For each line below, check for "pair"; give only the total of lines where it occurs.

──────

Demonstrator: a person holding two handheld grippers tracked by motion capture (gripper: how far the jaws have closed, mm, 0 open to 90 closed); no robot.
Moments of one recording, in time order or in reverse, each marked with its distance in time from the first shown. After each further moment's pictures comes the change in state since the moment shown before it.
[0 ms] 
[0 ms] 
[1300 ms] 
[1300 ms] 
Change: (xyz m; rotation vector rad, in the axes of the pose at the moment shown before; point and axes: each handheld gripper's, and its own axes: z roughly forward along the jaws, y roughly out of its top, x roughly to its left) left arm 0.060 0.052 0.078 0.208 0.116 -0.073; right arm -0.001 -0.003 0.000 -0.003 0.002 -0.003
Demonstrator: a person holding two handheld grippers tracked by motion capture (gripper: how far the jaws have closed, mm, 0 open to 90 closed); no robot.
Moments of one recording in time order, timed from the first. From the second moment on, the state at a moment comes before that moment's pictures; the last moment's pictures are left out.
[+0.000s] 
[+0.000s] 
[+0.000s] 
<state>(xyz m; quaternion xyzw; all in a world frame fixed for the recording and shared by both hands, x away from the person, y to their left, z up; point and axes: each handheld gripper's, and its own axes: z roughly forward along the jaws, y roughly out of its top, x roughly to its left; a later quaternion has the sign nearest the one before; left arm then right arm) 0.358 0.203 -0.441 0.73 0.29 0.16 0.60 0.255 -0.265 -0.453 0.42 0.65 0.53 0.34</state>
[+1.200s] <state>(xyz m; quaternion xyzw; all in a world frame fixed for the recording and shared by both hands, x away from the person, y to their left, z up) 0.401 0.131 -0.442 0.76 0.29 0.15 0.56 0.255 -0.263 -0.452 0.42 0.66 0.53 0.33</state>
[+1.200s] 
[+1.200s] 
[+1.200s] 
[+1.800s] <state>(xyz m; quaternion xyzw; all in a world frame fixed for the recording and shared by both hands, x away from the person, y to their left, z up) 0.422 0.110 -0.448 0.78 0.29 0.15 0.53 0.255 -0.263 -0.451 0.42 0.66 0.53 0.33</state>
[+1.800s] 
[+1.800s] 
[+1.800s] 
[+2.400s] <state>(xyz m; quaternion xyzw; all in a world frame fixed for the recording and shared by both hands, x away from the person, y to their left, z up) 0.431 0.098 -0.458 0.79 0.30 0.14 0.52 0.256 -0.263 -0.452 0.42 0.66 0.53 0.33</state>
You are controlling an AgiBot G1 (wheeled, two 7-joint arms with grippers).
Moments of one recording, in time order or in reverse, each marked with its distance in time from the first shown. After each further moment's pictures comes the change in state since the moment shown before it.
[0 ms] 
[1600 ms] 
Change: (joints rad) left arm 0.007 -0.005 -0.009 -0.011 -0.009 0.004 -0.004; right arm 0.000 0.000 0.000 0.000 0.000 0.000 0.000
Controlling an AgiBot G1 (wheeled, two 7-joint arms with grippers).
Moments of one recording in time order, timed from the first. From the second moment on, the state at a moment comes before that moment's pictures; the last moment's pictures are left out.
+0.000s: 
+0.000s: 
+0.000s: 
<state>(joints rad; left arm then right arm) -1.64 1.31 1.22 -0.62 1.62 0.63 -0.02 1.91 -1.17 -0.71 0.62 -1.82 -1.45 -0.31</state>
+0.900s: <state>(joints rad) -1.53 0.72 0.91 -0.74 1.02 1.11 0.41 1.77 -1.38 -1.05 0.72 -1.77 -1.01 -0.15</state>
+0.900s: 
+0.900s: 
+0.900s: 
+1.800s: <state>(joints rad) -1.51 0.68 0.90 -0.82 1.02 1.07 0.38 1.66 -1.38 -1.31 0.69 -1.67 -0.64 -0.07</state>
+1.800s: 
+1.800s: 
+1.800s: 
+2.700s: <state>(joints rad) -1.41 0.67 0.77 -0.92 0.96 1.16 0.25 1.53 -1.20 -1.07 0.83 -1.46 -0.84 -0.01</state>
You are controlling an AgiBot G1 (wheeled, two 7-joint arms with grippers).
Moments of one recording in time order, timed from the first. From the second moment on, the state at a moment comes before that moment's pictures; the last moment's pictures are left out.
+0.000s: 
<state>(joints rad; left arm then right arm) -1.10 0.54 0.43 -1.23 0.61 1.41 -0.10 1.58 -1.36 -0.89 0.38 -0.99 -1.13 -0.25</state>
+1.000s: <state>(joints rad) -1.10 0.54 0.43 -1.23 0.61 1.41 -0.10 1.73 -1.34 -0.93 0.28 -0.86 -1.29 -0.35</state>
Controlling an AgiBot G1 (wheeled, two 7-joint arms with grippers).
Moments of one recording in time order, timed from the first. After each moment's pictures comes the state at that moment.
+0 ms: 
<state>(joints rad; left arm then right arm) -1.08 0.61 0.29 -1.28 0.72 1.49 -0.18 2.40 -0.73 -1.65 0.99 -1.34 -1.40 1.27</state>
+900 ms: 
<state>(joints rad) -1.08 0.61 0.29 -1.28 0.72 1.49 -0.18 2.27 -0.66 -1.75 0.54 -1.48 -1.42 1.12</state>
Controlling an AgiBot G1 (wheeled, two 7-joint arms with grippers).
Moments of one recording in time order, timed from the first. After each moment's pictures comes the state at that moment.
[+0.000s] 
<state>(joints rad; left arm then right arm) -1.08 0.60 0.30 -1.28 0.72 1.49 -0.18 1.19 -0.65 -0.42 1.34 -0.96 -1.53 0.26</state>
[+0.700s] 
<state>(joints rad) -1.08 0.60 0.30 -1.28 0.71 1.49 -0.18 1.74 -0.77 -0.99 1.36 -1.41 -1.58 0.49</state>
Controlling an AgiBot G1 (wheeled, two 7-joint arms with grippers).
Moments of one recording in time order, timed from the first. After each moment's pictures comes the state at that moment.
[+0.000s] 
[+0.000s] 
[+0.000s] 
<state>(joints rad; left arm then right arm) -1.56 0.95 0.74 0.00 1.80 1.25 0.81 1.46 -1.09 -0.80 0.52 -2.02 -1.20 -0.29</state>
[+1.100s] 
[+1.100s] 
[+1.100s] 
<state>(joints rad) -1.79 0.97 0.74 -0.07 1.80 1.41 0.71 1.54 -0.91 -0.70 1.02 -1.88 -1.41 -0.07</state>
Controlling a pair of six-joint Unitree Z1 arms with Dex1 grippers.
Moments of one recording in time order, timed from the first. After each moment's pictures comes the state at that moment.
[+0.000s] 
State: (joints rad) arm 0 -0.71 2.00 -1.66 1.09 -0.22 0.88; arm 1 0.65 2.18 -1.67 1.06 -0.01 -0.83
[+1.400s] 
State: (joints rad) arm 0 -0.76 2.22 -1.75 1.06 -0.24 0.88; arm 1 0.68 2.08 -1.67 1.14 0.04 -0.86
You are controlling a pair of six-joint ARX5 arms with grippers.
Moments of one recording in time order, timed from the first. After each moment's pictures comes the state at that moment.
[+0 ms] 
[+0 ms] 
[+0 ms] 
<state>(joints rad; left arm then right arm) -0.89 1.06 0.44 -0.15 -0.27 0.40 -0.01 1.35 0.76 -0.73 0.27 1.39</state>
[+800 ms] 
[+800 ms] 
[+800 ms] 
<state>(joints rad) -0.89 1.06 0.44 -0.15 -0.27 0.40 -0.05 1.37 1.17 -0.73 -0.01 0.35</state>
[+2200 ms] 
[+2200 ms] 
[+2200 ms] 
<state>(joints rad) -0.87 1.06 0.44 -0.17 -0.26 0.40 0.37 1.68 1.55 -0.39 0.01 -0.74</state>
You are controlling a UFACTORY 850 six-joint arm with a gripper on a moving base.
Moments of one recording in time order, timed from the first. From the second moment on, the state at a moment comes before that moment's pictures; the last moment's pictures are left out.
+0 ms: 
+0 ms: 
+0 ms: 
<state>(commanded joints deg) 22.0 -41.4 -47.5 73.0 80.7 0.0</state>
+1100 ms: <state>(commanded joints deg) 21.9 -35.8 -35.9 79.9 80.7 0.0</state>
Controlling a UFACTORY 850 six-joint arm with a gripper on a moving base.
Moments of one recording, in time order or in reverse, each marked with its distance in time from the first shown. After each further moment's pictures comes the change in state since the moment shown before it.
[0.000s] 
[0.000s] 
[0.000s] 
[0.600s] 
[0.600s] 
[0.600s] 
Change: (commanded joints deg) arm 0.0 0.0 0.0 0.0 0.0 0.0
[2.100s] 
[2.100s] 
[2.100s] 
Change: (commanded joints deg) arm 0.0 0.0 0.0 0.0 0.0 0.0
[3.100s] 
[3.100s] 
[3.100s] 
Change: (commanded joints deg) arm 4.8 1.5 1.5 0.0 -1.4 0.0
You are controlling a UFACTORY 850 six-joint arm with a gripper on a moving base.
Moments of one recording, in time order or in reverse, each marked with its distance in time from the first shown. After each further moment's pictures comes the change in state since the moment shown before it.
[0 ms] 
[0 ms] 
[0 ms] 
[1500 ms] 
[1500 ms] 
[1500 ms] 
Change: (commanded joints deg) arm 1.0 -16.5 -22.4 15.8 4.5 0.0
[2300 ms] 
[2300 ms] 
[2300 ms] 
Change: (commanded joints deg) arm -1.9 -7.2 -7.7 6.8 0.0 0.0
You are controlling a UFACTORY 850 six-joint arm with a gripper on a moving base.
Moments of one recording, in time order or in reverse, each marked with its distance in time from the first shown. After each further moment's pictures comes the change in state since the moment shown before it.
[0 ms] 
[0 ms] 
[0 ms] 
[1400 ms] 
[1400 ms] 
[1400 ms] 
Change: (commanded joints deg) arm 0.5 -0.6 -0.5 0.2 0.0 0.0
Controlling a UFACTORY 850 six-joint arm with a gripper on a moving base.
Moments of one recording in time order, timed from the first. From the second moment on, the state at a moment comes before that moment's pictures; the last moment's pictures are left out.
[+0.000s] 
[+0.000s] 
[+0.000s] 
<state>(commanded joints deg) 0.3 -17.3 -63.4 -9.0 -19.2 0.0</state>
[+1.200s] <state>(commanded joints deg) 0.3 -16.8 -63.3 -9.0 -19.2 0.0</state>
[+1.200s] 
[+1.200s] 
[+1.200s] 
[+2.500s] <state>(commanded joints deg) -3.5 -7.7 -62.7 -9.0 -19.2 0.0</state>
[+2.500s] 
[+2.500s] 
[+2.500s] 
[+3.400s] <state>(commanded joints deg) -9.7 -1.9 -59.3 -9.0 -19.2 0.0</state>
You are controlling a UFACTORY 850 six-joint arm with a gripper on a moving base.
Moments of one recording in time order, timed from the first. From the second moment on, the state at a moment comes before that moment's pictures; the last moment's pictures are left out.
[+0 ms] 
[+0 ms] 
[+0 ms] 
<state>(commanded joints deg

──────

Output:
2